Supplied information
>>>

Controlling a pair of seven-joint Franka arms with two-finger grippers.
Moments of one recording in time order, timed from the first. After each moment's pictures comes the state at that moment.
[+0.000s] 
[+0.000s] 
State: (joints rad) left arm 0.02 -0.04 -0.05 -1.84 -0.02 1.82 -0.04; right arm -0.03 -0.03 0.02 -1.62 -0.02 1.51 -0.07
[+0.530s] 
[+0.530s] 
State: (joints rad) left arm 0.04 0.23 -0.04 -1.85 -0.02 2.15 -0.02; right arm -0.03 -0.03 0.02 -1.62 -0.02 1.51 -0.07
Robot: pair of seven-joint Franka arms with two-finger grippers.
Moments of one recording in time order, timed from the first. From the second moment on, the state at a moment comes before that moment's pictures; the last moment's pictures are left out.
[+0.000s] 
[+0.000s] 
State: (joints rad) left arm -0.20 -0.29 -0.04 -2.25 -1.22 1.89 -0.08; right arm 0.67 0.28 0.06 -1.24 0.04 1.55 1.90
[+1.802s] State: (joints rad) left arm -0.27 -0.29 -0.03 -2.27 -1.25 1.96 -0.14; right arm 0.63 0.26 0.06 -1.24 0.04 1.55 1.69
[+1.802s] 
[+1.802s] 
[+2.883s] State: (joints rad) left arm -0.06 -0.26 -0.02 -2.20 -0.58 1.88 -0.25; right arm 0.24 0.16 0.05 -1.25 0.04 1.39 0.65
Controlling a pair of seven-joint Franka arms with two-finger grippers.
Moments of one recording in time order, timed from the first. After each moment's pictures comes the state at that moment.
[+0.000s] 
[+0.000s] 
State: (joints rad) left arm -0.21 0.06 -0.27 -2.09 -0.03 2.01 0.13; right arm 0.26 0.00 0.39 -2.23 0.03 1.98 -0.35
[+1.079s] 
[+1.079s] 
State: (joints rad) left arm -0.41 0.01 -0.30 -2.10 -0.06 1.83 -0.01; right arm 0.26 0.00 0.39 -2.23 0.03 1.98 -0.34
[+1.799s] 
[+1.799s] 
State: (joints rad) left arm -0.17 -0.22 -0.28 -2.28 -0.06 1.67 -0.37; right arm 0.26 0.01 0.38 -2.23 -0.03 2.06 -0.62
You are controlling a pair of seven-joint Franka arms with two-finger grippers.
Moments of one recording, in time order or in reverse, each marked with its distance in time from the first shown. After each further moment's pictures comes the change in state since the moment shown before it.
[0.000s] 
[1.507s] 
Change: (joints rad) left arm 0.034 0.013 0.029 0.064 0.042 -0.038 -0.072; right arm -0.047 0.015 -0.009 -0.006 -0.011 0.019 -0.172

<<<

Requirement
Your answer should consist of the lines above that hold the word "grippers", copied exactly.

Result
Controlling a pair of seven-joint Franka arms with two-finger grippers.
Robot: pair of seven-joint Franka arms with two-finger grippers.
Controlling a pair of seven-joint Franka arms with two-finger grippers.
You are controlling a pair of seven-joint Franka arms with two-finger grippers.

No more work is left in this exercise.